* WORK TO COMPLETE: Give the listing again, word for word.

──────────

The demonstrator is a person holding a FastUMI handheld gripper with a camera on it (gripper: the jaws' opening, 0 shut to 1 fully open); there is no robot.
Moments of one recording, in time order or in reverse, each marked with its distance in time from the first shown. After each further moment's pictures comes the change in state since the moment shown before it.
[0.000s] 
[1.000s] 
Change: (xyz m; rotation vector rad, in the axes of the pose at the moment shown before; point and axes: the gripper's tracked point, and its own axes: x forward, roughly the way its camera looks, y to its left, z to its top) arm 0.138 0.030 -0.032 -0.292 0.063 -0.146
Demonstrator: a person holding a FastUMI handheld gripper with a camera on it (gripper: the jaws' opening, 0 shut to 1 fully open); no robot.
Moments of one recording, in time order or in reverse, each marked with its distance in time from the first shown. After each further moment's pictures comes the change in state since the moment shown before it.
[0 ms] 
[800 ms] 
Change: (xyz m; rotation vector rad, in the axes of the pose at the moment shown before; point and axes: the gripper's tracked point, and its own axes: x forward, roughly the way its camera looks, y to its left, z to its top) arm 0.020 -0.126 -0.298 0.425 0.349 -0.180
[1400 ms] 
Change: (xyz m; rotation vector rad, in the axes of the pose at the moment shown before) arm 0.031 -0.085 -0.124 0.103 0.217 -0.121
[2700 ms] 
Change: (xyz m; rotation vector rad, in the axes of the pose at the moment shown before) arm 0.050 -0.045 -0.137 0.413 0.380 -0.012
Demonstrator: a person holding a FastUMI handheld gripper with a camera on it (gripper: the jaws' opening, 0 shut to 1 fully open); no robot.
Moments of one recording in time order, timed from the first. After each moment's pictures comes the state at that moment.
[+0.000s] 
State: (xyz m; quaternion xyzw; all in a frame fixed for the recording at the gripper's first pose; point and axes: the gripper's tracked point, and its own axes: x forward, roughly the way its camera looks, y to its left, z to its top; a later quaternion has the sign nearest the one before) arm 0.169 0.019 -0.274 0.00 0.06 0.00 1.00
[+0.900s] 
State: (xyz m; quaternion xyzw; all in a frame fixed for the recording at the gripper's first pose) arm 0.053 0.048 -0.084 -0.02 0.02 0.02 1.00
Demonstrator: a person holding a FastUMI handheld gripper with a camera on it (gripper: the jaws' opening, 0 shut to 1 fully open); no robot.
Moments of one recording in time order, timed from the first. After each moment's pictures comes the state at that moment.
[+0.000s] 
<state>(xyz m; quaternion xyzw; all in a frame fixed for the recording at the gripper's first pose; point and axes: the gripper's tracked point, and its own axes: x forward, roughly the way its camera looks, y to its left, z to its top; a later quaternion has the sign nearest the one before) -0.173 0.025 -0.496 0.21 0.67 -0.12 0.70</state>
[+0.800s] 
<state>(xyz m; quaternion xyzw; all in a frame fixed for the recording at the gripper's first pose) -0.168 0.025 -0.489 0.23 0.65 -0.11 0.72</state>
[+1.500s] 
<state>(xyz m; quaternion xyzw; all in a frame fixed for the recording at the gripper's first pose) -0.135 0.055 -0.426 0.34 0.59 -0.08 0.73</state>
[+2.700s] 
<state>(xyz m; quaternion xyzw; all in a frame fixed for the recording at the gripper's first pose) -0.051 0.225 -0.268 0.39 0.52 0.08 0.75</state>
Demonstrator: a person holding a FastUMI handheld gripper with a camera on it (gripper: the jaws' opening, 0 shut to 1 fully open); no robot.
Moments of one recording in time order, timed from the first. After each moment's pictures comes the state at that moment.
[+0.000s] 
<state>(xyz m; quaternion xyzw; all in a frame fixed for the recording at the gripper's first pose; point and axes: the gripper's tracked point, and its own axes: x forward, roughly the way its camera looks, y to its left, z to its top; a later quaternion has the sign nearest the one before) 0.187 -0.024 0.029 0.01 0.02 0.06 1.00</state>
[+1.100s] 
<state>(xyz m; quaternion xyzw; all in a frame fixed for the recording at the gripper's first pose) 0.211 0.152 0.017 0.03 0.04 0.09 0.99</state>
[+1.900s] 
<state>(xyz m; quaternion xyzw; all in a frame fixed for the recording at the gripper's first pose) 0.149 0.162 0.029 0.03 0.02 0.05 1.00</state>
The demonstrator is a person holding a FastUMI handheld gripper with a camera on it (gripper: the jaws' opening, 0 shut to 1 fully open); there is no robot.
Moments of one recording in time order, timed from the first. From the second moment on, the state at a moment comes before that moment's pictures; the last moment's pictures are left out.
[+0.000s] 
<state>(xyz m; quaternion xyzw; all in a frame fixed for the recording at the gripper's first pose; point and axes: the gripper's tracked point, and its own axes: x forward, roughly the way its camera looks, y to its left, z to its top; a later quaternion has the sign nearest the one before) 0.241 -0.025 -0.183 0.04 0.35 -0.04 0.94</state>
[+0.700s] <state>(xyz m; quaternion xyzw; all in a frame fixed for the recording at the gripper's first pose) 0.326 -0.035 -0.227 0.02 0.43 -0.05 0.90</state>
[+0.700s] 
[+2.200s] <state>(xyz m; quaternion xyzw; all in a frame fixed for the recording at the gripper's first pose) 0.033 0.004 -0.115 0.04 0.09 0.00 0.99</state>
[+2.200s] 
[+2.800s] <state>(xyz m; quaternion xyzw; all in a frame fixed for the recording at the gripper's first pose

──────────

* RESPONSE TO THIS TASK:
The demonstrator is a person holding a FastUMI handheld gripper with a camera on it (gripper: the jaws' opening, 0 shut to 1 fully open); there is no robot.
Moments of one recording, in time order or in reverse, each marked with its distance in time from the first shown. After each further moment's pictures comes the change in state since the moment shown before it.
[0.000s] 
[1.000s] 
Change: (xyz m; rotation vector rad, in the axes of the pose at the moment shown before; point and axes: the gripper's tracked point, and its own axes: x forward, roughly the way its camera looks, y to its left, z to its top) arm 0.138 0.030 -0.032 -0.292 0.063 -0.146
Demonstrator: a person holding a FastUMI handheld gripper with a camera on it (gripper: the jaws' opening, 0 shut to 1 fully open); no robot.
Moments of one recording, in time order or in reverse, each marked with its distance in time from the first shown. After each further moment's pictures comes the change in state since the moment shown before it.
[0 ms] 
[800 ms] 
Change: (xyz m; rotation vector rad, in the axes of the pose at the moment shown before; point and axes: the gripper's tracked point, and its own axes: x forward, roughly the way its camera looks, y to its left, z to its top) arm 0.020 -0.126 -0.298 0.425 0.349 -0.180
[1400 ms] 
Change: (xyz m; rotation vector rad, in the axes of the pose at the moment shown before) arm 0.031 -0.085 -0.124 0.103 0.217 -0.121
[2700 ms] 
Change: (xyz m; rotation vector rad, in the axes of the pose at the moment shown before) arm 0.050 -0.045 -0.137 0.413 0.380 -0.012
Demonstrator: a person holding a FastUMI handheld gripper with a camera on it (gripper: the jaws' opening, 0 shut to 1 fully open); no robot.
Moments of one recording in time order, timed from the first. After each moment's pictures comes the state at that moment.
[+0.000s] 
State: (xyz m; quaternion xyzw; all in a frame fixed for the recording at the gripper's first pose; point and axes: the gripper's tracked point, and its own axes: x forward, roughly the way its camera looks, y to its left, z to its top; a later quaternion has the sign nearest the one before) arm 0.169 0.019 -0.274 0.00 0.06 0.00 1.00
[+0.900s] 
State: (xyz m; quaternion xyzw; all in a frame fixed for the recording at the gripper's first pose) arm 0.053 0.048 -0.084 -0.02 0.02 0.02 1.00
Demonstrator: a person holding a FastUMI handheld gripper with a camera on it (gripper: the jaws' opening, 0 shut to 1 fully open); no robot.
Moments of one recording in time order, timed from the first. After each moment's pictures comes the state at that moment.
[+0.000s] 
<state>(xyz m; quaternion xyzw; all in a frame fixed for the recording at the gripper's first pose; point and axes: the gripper's tracked point, and its own axes: x forward, roughly the way its camera looks, y to its left, z to its top; a later quaternion has the sign nearest the one before) -0.173 0.025 -0.496 0.21 0.67 -0.12 0.70</state>
[+0.800s] 
<state>(xyz m; quaternion xyzw; all in a frame fixed for the recording at the gripper's first pose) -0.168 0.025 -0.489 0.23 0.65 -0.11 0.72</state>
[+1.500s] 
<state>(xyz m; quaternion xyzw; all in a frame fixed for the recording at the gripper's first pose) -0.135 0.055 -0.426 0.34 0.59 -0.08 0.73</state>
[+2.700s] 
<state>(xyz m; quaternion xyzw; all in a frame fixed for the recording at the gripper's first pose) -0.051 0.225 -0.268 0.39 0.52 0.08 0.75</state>
Demonstrator: a person holding a FastUMI handheld gripper with a camera on it (gripper: the jaws' opening, 0 shut to 1 fully open); no robot.
Moments of one recording in time order, timed from the first. After each moment's pictures comes the state at that moment.
[+0.000s] 
<state>(xyz m; quaternion xyzw; all in a frame fixed for the recording at the gripper's first pose; point and axes: the gripper's tracked point, and its own axes: x forward, roughly the way its camera looks, y to its left, z to its top; a later quaternion has the sign nearest the one before) 0.187 -0.024 0.029 0.01 0.02 0.06 1.00</state>
[+1.100s] 
<state>(xyz m; quaternion xyzw; all in a frame fixed for the recording at the gripper's first pose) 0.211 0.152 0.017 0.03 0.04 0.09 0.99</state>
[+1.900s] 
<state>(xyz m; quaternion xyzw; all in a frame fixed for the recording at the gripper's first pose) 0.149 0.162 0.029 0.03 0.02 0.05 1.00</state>
The demonstrator is a person holding a FastUMI handheld gripper with a camera on it (gripper: the jaws' opening, 0 shut to 1 fully open); there is no robot.
Moments of one recording in time order, timed from the first. From the second moment on, the state at a moment comes before that moment's pictures; the last moment's pictures are left out.
[+0.000s] 
<state>(xyz m; quaternion xyzw; all in a frame fixed for the recording at the gripper's first pose; point and axes: the gripper's tracked point, and its own axes: x forward, roughly the way its camera looks, y to its left, z to its top; a later quaternion has the sign nearest the one before) 0.241 -0.025 -0.183 0.04 0.35 -0.04 0.94</state>
[+0.700s] <state>(xyz m; quaternion xyzw; all in a frame fixed for the recording at the gripper's first pose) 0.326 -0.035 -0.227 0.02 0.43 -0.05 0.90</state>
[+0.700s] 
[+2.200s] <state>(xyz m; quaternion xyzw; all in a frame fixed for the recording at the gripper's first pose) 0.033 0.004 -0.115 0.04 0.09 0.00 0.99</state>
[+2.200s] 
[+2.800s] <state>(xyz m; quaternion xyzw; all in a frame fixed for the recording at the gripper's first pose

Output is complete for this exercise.